ところが一歩我が家に入ると勝手が違う。病院での基本は横たわりの水平姿勢だったのが、家では立っているか座っているかの垂直姿勢が基本だ。おまけに「狭い中古マンション」と思ってきた我が家は結構広かった。トイレに行くにも水を飲むにも、入院していたときに比べると数倍は移動しなくちゃならない。
疲れたせいか食欲をなくし、夜ご飯はほとんど食べられなかった。「病院のご飯はちゃんと食べていたのに…」と言われたり、残したものを片付けるのに「汚い」と顔をしかめられても、飲み込んだものが下りて行かずに詰まっているような感じなのだからしょうがない。

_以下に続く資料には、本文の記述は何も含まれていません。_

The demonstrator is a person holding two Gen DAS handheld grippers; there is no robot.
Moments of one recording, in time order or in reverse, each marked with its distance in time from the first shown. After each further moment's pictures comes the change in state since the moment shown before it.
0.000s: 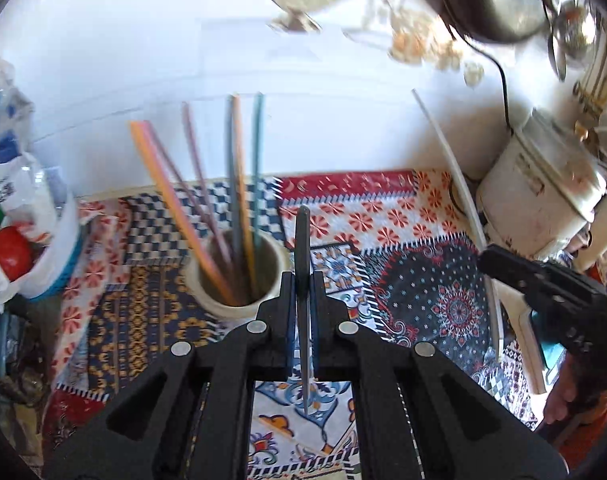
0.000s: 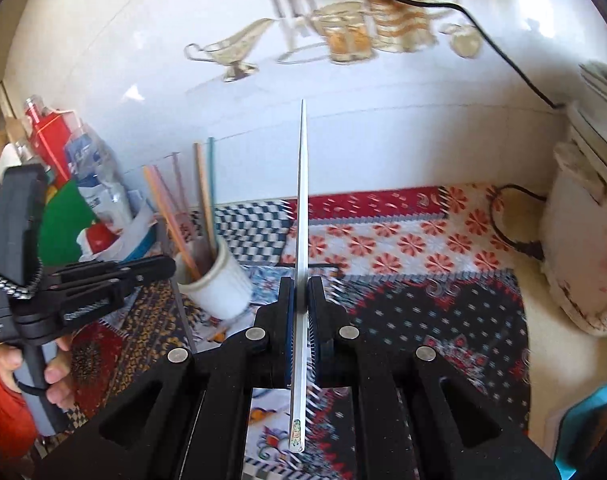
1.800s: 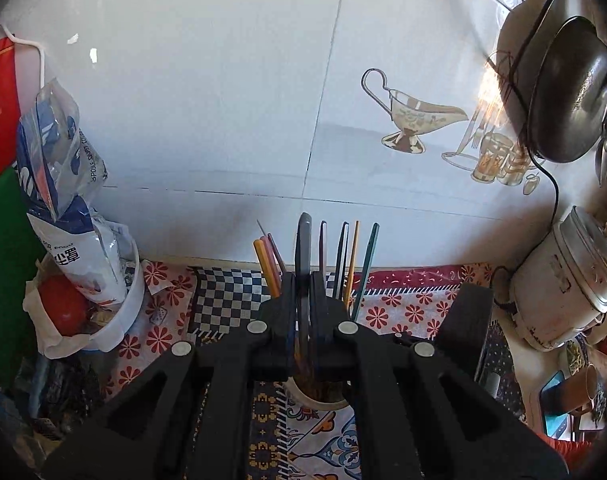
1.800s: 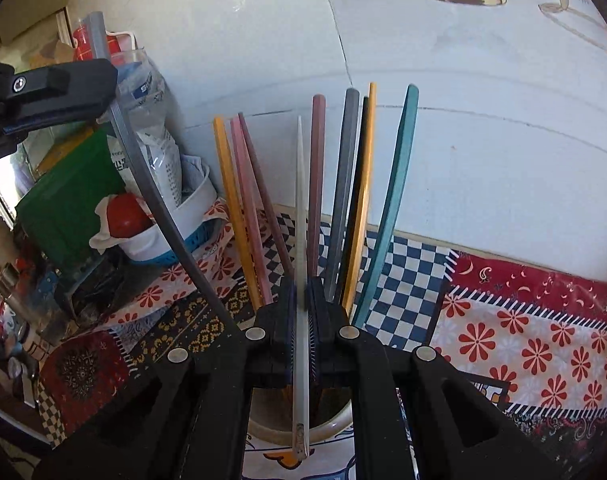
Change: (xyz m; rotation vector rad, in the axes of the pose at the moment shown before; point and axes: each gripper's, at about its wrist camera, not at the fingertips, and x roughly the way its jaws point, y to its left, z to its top) left arm -0.016 0.070 0.063 -0.111 -0.151 0.091; right arm 0.166 0.099 0.029 -0.247 0.046 0.234
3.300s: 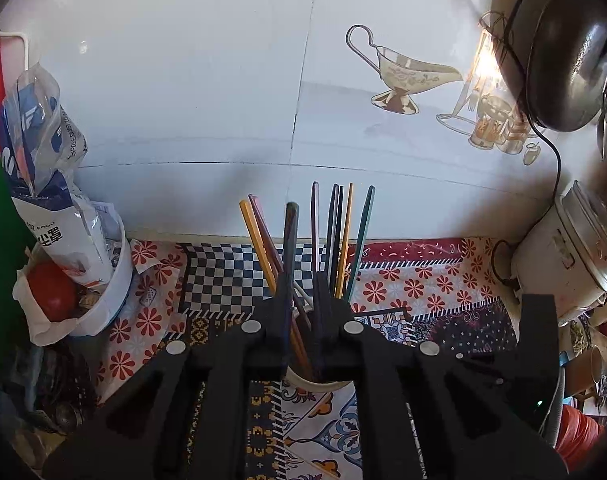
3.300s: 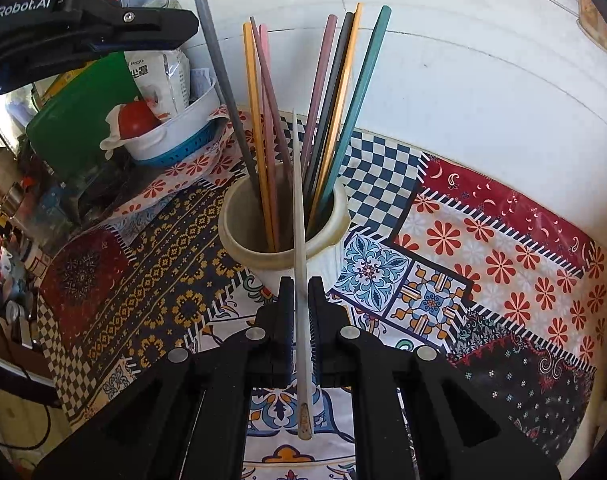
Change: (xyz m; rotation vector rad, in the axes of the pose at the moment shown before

シャワーを浴びて早々に寝ることにした。お腹の傷に手や足や頭が当たるのが怖いので、しばらくはリビングにマットを敷き1人で寝袋を使って寝ることにした。朝方まで電動ベッドをウィーンと動かして海を見ていたっていうのに、夜は寝袋でミノムシ状態とはエライ違いだな…。
爆睡していた11時すぎに夫に起こされた。「トイレにヘンなものが浮かんでいるから片付けて」と言う。棚から滑り落ちた生理用のナプキンが浮かんでいた…。それを片付けたところで夫が洗濯機を使っていたのでうるさくて寝付けなくなり、こっちも逆ギレ。いつの間にかふて寝していた。
我が家に帰りさえすればこっちのものと思っていたんだけど、かなり思惑が外れた。